[Task to carry out] Every single record below is to be reproduced exactly.

[Given records]
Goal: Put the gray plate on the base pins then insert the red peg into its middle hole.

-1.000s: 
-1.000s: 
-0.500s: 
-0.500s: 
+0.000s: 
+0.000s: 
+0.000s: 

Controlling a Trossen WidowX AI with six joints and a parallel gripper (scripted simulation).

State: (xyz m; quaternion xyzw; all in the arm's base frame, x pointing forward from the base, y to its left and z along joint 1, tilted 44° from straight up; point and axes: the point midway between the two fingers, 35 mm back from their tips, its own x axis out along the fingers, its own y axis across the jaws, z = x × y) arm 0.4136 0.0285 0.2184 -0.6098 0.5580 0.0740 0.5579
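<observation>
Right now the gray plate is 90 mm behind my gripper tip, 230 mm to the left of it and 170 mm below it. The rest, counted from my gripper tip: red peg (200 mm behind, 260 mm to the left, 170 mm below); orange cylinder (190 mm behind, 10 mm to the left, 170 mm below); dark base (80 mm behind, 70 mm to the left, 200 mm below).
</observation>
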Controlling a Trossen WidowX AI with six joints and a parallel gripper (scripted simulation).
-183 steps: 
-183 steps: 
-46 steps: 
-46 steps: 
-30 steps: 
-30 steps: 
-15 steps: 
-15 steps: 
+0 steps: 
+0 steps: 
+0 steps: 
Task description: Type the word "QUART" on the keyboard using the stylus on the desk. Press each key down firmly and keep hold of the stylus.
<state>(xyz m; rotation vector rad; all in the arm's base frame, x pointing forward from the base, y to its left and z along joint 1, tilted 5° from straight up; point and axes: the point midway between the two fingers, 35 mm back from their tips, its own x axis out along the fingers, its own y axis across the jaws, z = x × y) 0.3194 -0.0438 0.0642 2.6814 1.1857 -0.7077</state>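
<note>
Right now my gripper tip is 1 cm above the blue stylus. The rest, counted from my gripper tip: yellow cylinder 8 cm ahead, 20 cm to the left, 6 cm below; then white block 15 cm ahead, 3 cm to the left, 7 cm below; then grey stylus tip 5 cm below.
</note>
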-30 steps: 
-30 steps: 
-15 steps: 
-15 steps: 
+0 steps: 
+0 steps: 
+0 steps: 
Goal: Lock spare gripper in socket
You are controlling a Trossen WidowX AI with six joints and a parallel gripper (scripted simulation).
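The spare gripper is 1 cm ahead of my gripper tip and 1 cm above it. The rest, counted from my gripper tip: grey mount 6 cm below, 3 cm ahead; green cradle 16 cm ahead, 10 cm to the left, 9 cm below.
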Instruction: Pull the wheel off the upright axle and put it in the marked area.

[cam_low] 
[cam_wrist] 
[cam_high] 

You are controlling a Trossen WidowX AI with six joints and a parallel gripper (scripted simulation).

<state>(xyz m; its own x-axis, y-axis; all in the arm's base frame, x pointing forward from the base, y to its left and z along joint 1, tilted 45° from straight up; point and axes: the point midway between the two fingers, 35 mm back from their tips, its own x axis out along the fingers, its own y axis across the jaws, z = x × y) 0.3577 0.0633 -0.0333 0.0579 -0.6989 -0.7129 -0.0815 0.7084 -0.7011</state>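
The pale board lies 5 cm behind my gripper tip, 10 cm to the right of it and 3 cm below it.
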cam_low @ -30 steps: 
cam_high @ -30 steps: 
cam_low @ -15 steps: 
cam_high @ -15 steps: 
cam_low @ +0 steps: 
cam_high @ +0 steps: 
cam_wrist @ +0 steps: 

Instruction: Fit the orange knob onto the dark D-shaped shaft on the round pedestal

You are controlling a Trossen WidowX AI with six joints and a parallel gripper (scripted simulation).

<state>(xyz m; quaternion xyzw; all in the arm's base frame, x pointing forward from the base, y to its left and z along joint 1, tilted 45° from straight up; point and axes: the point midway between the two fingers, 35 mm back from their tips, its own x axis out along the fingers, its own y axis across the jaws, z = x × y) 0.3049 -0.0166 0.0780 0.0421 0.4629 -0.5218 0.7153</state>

[Expected answer]
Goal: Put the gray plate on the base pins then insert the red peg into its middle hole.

-1.000s: 
-1.000s: 
-0.500s: 
-0.500s: 
+0.000s: 
+0.000s: 
+0.000s: 

Controlling a Trossen WidowX AI with six joints and a parallel gripper (scripted simulation).

State: (xyz m; quaternion xyzw; all in the arm's base frame, x pointing forward from the base, y to its left and z along joint 1, tilted 44° from straight up; point and axes: the point midway between the two fingers, 35 mm back from their tips, its own x axis out along the fingers, its own y axis across the jaws, z = x × y) arm 0.4136 0.0285 0.2184 -0.6098 0.5580 0.0740 0.5579
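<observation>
Right now the gray plate is 90 mm behind my gripper tip, 230 mm to the left of it and 170 mm below it. The rest, counted from my gripper tip: red peg (200 mm behind, 260 mm to the left, 170 mm below); orange cylinder (190 mm behind, 10 mm to the left, 170 mm below); dark base (80 mm behind, 70 mm to the left, 200 mm below).
</observation>
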Controlling a Trossen WidowX AI with six joints and a parallel gripper (scripted simulation).
-183 steps: 
-183 steps: 
-46 steps: 
-46 steps: 
-30 steps: 
-30 steps: 
-15 steps: 
-15 steps: 
+0 steps: 
+0 steps: 
+0 steps: 
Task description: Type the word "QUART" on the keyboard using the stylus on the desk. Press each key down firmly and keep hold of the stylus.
<state>(xyz m; rotation vector rad; all in the arm's base frame, x pointing forward from the base, y to its left and z along joint 1, tilted 5° from straight up; point and axes: the point midway between the two fingers, 35 mm back from their tips, its own x axis out along the fingers, its own y axis across the jaws, z = x × y) 0.3194 -0.0438 0.0642 2.6814 1.1857 -0.7077</state>
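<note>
Right now my gripper tip is 1 cm above the blue stylus. The rest, counted from my gripper tip: yellow cylinder 8 cm ahead, 20 cm to the left, 6 cm below; then white block 15 cm ahead, 3 cm to the left, 7 cm below; then grey stylus tip 5 cm below.
</note>
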-30 steps: 
-30 steps: 
-15 steps: 
-15 steps: 
+0 steps: 
+0 steps: 
+0 steps: 
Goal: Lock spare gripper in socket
You are controlling a Trossen WidowX AI with six joints and a parallel gripper (scripted simulation).
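The spare gripper is 1 cm ahead of my gripper tip and 1 cm above it. The rest, counted from my gripper tip: grey mount 6 cm below, 3 cm ahead; green cradle 16 cm ahead, 10 cm to the left, 9 cm below.
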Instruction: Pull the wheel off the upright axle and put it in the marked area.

[cam_low] 
[cam_wrist] 
[cam_high] 

You are controlling a Trossen WidowX AI with six joints and a parallel gripper (scripted simulation).

<state>(xyz m; its own x-axis, y-axis; all in the arm's base frame, x pointing forward from the base, y to its left and z along joint 1, tilted 45° from straight up; point and axes: the point midway between the two fingers, 35 mm back from their tips, its own x axis out along the fingers, its own y axis across the jaws, z = x × y) 0.3577 0.0633 -0.0333 0.0579 -0.6989 -0.7129 -0.0815 0.7084 -0.7011</state>
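The pale board lies 5 cm behind my gripper tip, 10 cm to the right of it and 3 cm below it.
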cam_low @ -30 steps: 
cam_high @ -30 steps: 
cam_low @ -15 steps: 
cam_high @ -15 steps: 
cam_low @ +0 steps: 
cam_high @ +0 steps: 
cam_wrist @ +0 steps: 

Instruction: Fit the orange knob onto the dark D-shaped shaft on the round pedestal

You are controlling a Trossen WidowX AI with six joints and a parallel gripper (scripted simulation).

<state>(xyz m; quaternion xyzw; all in the arm's base frame, x pointing forward from the base, y to its left and z along joint 1, tilted 45° from straight up; point and axes: the point midway between the two fingers, 35 mm back from their tips, its own x axis out along the fingers, its own y axis across the jaws, z = x × y) 0.3049 -0.0166 0.0780 0.0421 0.4629 -0.5218 0.7153</state>

With this, there is nothing more to the exercise.